The aircraft was formerly built by Columbia Aircraft and called the Columbia 350 until late 2007.

==Design and development==

===Columbia 300===
Developed as the Model LC40-550FG (for Lancair Certified, Model 40, Continental 550 engine, Fixed Gear) and marketed under the name Columbia 300, the aircraft was certified on September 18, 1998. Deliveries began in February 2000.

The 300 is powered by a Teledyne Continental Model IO-550-N engine of 310 horsepower (230 kW) at 2700 rpm. The aircraft's maximum takeoff weight is 3400 lb (1542 kg) and the maximum landing weight is 3230 lb (1465 kg).

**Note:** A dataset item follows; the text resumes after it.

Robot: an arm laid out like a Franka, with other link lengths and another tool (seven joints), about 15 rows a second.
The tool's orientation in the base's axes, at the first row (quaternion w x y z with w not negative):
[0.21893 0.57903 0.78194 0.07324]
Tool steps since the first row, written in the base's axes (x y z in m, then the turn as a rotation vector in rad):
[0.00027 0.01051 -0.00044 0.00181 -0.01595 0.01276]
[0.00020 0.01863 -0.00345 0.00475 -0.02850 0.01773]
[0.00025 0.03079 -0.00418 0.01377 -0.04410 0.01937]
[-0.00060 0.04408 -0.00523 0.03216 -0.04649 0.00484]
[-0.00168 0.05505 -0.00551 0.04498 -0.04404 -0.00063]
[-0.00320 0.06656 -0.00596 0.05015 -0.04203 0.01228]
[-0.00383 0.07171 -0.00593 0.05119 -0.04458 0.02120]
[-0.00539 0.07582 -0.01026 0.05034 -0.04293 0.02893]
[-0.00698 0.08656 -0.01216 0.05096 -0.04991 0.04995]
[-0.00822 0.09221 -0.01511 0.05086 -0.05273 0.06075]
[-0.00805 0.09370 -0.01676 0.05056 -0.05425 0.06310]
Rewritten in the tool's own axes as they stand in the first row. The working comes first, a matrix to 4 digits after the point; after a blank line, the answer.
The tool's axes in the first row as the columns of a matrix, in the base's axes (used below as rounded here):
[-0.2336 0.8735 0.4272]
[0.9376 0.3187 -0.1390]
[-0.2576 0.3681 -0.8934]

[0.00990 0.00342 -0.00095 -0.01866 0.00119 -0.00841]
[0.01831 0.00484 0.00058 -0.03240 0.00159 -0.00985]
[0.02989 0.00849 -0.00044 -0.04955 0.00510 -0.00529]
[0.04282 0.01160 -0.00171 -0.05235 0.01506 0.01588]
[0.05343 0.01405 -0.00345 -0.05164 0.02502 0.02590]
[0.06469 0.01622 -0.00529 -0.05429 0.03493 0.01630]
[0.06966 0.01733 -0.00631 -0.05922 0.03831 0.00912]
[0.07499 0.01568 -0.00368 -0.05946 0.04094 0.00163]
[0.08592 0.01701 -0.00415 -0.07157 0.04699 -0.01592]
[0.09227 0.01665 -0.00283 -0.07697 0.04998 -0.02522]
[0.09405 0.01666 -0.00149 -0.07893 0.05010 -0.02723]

The 300 has a certified airframe life of 25,200 flight hours.

===Columbia 350===
The Columbia 300 was upgraded with a glass cockpit and other improvements developed for the turbocharged Columbia 400. It was certified on March 30, 2003 as the Model LC42-550FG (for Lancair Certified, Model 42, Continental 550 engine, Fixed Gear) and marketed as the Columbia 350.

Like the 300, the 350 is powered by a Teledyne Continental IO-550-N powerplant producing 310 horsepower (230 kW) at 2700 rpm. The 350 has the same takeoff and landing weights as the 300; maximum takeoff weight is 3400 lb (1542 kg) and the maximum landing weight is 3230 lb (1465 kg).

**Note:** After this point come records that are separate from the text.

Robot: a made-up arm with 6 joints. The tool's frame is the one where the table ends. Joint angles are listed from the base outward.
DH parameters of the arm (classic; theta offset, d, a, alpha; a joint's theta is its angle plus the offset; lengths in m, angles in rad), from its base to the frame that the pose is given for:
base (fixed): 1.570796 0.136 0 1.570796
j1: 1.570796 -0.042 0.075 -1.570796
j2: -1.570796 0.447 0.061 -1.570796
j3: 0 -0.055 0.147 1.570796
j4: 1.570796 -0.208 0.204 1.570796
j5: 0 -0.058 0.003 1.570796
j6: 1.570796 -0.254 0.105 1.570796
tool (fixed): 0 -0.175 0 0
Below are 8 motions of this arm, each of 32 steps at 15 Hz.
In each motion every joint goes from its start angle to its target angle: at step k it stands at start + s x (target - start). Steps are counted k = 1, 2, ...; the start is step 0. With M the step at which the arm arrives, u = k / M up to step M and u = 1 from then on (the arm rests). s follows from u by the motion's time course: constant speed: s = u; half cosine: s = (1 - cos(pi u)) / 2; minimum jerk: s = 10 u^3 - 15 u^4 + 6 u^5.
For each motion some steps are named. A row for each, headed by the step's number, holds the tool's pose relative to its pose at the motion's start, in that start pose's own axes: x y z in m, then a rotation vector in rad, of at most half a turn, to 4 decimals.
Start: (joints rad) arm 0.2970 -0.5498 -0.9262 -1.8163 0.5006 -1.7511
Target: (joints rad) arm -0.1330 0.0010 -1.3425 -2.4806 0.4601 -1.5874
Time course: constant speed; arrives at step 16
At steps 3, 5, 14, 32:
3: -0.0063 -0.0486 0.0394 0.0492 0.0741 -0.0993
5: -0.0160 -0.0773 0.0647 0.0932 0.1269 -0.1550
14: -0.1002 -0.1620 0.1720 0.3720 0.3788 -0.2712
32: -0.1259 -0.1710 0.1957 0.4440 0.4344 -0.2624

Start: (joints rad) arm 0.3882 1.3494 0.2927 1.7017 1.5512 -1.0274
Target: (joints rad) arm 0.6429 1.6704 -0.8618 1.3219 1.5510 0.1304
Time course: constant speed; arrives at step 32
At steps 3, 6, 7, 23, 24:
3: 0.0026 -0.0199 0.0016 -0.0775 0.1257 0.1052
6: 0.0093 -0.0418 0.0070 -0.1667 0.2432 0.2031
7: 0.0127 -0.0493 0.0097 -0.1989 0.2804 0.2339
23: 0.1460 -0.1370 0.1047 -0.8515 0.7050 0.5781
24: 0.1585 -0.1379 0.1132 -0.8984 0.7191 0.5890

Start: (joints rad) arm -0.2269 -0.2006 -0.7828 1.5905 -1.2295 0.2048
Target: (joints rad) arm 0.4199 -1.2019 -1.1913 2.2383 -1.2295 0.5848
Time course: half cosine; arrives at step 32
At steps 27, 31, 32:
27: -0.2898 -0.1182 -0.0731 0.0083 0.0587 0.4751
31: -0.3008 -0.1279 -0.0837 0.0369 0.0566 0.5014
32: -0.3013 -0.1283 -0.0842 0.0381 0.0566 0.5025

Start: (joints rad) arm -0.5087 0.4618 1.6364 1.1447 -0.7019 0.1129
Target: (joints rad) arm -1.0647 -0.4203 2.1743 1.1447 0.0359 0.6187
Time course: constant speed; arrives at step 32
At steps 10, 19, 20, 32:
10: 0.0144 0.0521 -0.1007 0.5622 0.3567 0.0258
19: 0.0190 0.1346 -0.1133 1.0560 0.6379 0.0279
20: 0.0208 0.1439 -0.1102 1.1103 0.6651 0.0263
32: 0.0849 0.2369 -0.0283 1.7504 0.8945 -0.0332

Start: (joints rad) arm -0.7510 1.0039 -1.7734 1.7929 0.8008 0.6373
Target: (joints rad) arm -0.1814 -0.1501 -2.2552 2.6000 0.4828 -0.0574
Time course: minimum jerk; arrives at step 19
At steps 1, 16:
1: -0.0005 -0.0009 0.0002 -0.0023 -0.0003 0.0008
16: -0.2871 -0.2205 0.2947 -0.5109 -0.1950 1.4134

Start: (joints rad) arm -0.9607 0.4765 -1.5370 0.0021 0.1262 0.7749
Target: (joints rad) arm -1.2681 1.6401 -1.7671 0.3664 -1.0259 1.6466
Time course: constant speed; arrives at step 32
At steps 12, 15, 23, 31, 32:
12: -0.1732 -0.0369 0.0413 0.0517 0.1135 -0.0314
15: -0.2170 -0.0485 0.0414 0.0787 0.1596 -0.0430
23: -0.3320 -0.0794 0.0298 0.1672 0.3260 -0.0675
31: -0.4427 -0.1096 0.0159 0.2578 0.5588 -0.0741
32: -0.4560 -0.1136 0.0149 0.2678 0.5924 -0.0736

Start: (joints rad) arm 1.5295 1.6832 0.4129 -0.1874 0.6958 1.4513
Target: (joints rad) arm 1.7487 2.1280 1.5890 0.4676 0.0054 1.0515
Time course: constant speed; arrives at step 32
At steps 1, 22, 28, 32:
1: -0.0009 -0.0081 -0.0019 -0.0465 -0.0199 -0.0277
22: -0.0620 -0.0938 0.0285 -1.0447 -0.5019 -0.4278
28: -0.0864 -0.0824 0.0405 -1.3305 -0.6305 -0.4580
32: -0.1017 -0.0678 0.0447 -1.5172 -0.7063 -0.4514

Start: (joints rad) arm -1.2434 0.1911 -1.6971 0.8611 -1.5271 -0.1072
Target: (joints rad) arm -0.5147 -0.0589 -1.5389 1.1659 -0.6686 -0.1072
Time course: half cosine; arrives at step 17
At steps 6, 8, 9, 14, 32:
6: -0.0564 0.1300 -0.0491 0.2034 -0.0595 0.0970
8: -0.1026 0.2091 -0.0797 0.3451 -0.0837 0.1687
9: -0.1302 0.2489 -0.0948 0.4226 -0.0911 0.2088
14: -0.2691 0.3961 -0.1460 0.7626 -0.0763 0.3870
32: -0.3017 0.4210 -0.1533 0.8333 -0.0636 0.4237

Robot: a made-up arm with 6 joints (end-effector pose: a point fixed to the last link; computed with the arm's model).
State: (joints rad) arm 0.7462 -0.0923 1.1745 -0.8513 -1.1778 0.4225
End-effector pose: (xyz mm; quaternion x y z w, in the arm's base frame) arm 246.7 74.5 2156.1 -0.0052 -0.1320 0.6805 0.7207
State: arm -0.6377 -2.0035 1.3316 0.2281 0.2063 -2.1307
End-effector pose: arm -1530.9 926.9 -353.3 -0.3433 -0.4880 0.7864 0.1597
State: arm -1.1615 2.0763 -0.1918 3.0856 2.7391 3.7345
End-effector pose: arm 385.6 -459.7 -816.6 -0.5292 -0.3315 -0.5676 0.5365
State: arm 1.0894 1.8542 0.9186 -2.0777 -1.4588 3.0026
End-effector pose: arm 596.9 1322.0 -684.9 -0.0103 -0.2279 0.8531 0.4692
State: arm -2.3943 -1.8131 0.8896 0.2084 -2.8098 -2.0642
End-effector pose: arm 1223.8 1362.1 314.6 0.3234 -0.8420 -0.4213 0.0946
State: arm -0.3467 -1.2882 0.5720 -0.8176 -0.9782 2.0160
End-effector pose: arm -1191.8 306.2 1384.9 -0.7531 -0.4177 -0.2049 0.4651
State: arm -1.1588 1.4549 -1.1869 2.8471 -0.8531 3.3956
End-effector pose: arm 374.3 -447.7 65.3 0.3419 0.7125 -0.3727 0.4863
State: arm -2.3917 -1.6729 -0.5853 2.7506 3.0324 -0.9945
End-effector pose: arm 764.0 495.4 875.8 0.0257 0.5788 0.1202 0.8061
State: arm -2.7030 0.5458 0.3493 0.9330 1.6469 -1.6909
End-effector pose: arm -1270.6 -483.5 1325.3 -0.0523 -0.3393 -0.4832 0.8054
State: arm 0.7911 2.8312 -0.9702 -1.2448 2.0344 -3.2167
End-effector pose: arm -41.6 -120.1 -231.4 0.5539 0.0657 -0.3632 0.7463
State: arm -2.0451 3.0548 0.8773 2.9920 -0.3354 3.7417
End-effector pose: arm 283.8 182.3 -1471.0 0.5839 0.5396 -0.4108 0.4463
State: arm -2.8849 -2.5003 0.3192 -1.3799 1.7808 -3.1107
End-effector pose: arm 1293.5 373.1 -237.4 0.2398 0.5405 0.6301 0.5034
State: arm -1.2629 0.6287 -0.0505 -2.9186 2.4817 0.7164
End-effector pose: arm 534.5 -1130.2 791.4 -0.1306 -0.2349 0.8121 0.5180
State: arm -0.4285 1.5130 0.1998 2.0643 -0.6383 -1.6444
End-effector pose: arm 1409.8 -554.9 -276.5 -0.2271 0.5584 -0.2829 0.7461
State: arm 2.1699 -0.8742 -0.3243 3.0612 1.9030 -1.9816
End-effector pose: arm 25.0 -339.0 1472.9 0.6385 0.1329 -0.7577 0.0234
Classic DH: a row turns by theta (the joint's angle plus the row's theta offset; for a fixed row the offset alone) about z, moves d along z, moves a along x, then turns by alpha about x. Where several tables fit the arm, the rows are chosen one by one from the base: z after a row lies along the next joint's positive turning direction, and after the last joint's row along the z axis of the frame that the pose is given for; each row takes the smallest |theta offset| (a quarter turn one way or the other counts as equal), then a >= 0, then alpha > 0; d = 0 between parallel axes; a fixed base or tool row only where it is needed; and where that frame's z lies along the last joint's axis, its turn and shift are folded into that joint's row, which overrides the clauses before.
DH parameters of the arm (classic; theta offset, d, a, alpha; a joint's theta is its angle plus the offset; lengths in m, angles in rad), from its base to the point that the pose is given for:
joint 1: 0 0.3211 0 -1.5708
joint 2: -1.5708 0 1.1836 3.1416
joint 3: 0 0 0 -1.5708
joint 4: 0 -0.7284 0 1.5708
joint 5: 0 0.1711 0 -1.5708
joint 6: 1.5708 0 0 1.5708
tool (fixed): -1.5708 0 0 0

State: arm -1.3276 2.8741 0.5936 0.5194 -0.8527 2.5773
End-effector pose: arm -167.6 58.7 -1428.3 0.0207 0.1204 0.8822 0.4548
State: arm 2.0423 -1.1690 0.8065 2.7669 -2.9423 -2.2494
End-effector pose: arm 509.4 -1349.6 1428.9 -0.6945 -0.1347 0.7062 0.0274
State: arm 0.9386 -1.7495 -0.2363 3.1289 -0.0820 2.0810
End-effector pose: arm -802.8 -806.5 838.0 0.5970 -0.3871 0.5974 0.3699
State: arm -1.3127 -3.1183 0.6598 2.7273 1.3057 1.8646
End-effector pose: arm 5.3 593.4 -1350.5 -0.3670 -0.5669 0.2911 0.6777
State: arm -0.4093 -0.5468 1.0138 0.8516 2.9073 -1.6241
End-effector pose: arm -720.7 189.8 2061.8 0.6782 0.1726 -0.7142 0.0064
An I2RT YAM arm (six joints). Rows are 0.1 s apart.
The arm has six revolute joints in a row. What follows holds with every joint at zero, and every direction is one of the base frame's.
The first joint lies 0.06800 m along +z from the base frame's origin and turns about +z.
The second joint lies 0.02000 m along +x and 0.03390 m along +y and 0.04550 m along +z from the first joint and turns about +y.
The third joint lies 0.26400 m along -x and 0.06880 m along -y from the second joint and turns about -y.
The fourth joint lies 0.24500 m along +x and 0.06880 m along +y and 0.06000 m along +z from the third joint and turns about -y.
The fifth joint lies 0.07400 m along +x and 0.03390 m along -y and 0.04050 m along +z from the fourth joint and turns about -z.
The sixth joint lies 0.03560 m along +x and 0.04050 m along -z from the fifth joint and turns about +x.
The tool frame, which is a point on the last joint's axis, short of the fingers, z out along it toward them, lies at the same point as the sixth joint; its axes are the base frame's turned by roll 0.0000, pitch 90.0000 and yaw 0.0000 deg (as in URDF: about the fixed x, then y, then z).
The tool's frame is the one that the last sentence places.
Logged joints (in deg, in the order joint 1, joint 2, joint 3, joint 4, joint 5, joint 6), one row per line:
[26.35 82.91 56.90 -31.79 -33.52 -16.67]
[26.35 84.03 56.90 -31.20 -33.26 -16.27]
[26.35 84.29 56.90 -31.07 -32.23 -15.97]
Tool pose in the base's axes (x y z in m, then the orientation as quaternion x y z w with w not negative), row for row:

Like the 300 and 400, the 350 has a certified airframe life of 25,200 flight hours.

Initially sold simply as the Cessna 350, the aircraft was given the marketing name Corvalis by Cessna on 14 January 2009. The name is a derivation of the town of Corvallis, Oregon, which is west of the Bend, Oregon, location of the Cessna plant that built the aircraft, prior to closing the plant and relocating production to Independence, Kansas, in 2009.

In April 2009, Cessna announced that it would close the Bend, Oregon factory where the Cessna 350 was produced and move production to Independence, Kansas, with the composite construction moved to Mexico. The production line was restarted in October 2009 at the Cessna Independence paint facility, initially at a rate of one aircraft in six months. This was to allow the new workers, plus the 30 employees transferred from Bend, to gain experience and also allow Cessna the opportunity to retail its unsold inventory of Cessna 350s and 400s. The company had anticipated moving the 350/400 production into a permanent facility by the end of 2009.

In December 2010, a Cessna 400 that was being test flown at the factory developed a fuel leak, the cause of which was determined to be that the aircraft had "suffered a significant structural failure in the wing during a production acceptance flight test. The wing skin disbonded from the upper forward wing spar. The length of the disbond was approximately 7 feet." As a result, the FAA issued an Emergency Airworthiness Directive affecting seven Cessna 400s and one 350, all on the production line. The AD did not affect any customer aircraft in service, but did delay deliveries.

In March 2011, Cessna announced that the model was out of production and removed marketing information from its website.